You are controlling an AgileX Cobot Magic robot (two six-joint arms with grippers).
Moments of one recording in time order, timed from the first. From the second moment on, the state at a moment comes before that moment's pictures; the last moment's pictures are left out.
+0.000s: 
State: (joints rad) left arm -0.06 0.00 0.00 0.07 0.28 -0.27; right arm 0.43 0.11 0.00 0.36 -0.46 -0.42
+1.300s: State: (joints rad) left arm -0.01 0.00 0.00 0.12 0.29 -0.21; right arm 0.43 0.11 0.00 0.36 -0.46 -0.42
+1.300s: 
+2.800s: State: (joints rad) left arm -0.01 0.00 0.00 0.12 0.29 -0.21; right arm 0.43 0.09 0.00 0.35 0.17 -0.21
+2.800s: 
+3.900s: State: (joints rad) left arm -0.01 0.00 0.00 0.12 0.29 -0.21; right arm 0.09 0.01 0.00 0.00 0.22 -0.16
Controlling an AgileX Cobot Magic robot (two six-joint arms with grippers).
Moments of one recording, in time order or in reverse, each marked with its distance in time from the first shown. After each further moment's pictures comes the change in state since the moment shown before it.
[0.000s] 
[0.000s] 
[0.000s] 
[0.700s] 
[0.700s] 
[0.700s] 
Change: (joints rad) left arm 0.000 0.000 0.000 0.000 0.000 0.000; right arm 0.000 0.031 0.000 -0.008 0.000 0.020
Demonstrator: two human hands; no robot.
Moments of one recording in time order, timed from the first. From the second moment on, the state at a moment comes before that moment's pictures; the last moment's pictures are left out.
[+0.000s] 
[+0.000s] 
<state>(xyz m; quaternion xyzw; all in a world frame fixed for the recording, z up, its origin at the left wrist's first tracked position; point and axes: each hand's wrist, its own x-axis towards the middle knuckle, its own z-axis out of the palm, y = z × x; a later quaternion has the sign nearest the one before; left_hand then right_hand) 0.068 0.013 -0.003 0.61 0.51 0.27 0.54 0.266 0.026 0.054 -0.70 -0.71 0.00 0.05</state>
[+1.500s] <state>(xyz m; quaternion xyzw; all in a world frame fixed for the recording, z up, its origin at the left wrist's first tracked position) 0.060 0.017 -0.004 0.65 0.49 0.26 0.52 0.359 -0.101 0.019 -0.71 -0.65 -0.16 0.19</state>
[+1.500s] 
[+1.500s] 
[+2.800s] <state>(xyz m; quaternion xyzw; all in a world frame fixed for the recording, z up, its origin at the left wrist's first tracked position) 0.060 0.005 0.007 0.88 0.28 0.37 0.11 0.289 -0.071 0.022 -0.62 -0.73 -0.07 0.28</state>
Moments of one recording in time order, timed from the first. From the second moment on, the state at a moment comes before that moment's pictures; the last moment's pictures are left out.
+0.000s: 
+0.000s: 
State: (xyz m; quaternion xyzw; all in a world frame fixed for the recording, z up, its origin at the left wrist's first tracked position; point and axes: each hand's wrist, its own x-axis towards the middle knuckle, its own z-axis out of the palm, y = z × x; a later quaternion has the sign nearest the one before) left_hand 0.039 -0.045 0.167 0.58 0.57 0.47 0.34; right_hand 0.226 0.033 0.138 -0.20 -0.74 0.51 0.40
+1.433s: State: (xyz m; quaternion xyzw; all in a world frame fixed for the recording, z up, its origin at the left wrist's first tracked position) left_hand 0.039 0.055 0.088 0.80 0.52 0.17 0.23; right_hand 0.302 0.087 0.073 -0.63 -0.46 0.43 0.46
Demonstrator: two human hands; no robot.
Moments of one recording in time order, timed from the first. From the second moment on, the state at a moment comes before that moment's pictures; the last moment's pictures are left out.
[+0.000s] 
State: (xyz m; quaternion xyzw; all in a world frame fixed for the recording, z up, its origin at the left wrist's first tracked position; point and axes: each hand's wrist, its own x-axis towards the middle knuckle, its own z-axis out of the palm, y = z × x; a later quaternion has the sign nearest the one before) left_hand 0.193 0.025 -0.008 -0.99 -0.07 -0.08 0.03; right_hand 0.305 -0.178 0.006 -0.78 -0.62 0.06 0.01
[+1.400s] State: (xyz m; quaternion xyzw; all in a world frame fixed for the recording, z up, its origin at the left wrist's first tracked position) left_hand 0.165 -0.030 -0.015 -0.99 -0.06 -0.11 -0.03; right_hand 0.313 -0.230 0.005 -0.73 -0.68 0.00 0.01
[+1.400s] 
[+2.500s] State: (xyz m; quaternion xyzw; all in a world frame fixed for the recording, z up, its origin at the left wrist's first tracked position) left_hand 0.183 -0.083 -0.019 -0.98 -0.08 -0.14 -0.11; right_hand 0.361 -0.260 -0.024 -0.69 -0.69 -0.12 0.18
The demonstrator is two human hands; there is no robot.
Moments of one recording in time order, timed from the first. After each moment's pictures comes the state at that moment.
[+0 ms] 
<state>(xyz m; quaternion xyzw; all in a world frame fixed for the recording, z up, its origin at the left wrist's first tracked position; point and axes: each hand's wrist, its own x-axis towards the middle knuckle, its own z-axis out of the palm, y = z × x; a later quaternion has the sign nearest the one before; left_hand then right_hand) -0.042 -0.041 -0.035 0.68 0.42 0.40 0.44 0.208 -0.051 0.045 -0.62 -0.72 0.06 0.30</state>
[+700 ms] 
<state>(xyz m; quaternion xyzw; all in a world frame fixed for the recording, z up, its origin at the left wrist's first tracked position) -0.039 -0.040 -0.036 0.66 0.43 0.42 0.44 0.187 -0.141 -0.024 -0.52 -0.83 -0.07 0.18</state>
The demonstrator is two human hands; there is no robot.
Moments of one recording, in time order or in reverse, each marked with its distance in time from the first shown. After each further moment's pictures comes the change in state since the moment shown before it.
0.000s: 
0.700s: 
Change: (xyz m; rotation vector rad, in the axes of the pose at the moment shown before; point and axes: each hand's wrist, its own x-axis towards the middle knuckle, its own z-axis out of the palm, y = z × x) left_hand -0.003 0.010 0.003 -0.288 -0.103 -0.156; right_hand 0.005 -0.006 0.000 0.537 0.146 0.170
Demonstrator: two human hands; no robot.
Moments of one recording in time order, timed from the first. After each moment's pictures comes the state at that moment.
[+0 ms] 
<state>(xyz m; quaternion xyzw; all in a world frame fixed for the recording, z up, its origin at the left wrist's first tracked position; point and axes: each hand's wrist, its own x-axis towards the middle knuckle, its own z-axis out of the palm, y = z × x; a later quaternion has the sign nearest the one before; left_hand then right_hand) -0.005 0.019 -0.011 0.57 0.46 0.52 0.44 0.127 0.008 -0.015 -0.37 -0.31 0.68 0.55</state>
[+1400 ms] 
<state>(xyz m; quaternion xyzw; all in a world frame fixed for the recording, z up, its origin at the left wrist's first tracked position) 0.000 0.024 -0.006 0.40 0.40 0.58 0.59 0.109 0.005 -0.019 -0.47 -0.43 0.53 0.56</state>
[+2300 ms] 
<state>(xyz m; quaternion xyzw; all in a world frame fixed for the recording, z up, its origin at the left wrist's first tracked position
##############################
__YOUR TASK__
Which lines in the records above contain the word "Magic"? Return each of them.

__RESULT OF THE TASK__
You are controlling an AgileX Cobot Magic robot (two six-joint arms with grippers).
Controlling an AgileX Cobot Magic robot (two six-joint arms with grippers).

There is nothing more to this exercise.